Kebutuhan air bersih dan makanan siap saji mulai menjadi perhatian utama di lokasi banjir Desa Beringin Jaya, Kecamatan Baebunta Selatan, Kabupaten Luwu Utara.
Di tengah masa tanggap darurat yang masih berlangsung, ratusan warga terdampak masih bergantung pada bantuan logistik untuk memenuhi kebutuhan dasar sehari-hari.
Untuk menjawab kebutuhan tersebut, personel Batalyon D Pelopor Satbrimob Polda Sulsel menyiagakan dapur lapangan dan mobil water treatment di lokasi pengungsian.
Langkah itu dilakukan karena sebagian warga masih menghadapi dampak banjir yang merendam permukiman di sejumlah dusun di wilayah Baebunta Selatan.
Dapur lapangan difungsikan untuk menyediakan makanan siap saji bagi warga terdampak. Sementara mobil water treatment digunakan untuk memastikan pengungsi tetap mendapatkan pasokan air bersih.
Kegiatan kemanusiaan tersebut dipimpin Pasi Log Batalyon D Pelopor, Ipda Ibrahim bersama personel Brimob lainnya.
Masa Tanggap Darurat Masih Berlangsung
Sebelumnya, Pemerintah Kabupaten Luwu Utara menetapkan masa tanggap darurat banjir selama 10 hari sejak 21 Mei 2026.
Pemerintah daerah juga mengoperasikan Posko Tanggap Darurat secara intensif untuk mempercepat penanganan warga terdampak.

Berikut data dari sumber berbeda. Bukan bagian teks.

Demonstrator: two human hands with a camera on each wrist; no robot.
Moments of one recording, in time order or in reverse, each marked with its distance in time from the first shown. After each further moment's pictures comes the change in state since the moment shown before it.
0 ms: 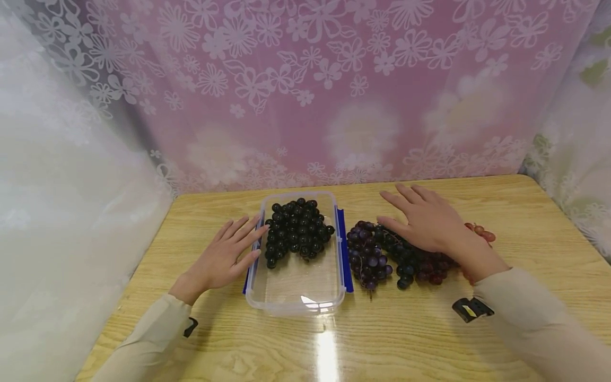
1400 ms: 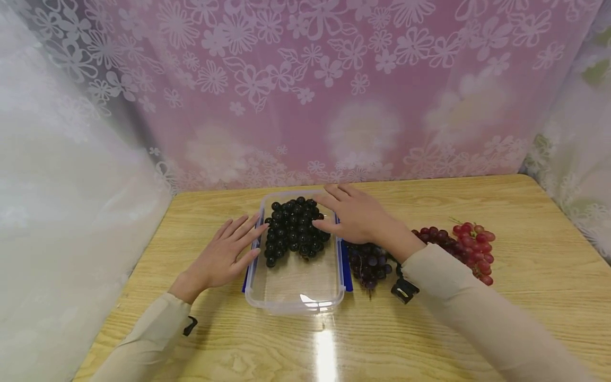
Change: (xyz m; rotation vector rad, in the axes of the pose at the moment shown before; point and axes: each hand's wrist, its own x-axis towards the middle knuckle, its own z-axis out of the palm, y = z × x) left_hand 0.000 0.001 -0.001 -0.025 0.000 -0.015; right_hand 0.071 -0.083 0.009 0.024 -0.031 -0.203
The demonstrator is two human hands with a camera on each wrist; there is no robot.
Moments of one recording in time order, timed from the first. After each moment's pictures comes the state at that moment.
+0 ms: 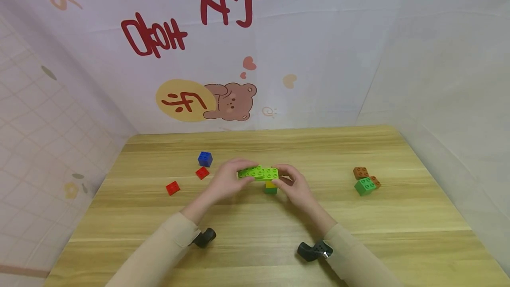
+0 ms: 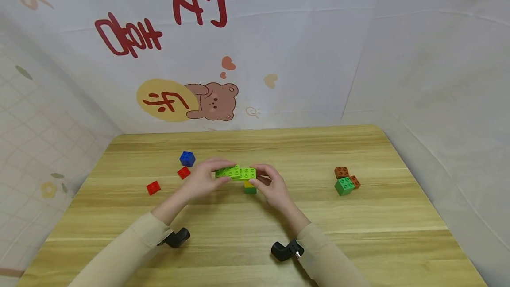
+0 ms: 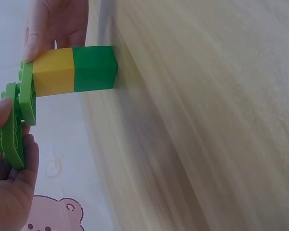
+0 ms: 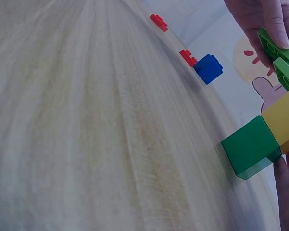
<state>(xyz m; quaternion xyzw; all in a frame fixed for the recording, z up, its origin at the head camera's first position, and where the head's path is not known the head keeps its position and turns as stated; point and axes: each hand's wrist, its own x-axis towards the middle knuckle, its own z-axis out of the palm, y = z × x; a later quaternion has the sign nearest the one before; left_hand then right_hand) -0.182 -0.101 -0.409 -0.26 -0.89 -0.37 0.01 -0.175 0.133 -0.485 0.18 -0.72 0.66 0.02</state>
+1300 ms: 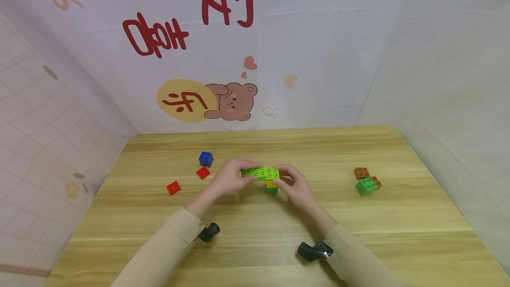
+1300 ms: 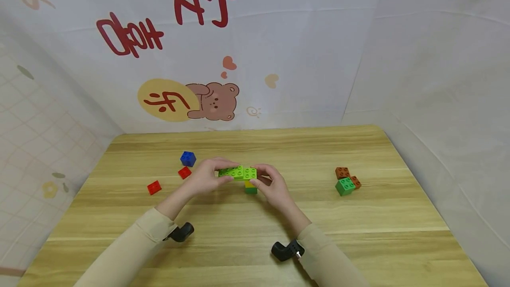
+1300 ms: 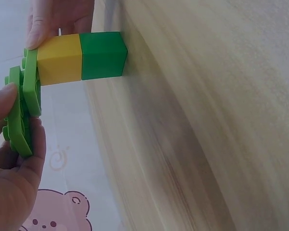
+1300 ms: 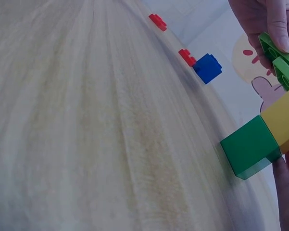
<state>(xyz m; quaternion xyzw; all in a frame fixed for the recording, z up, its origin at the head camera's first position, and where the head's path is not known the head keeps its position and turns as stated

Bupati Luwu Utara, Andi Abdullah Rahim, sebelumnya meminta seluruh instansi teknis turun langsung ke lapangan untuk memastikan keselamatan warga dan memenuhi kebutuhan dasar masyarakat.
Berdasarkan asesmen lapangan, banjir merendam empat dusun di wilayah terdampak.
Dusun Seruni tercatat terdampak sebanyak 40 KK atau sekitar 160 jiwa. Dusun Melati mencatat 20 KK atau sekitar 40 jiwa terdampak. Sementara Dusun Anggrek dihuni 10 KK atau sekitar 40 jiwa yang ikut terdampak banjir.
Selain itu, banjir juga merendam permukiman warga di Dusun Mawar dengan jumlah terdampak sekitar 50 KK.
Pengungsi Mulai Andalkan Bantuan Logistik
Kondisi tersebut membuat bantuan logistik dan pasokan air bersih menjadi kebutuhan paling mendesak di lokasi terdampak.
Komandan Batalyon D Pelopor Satbrimob Polda Sulsel, Kompol Laode Rusli, mengatakan personelnya akan terus mendukung penanganan kemanusiaan di wilayah banjir.
“Brimob hadir tidak hanya menjaga keamanan, tetapi juga membantu masyarakat yang sedang mengalami musibah. Kami akan terus berupaya memberikan pelayanan terbaik demi kemanusiaan dan keselamatan warga terdampak bencana,” ujarnya, Jumat (29/5/2026).
Pemerintah daerah juga terus mengimbau masyarakat tetap waspada karena potensi cuaca ekstrem susulan masih dapat terjadi.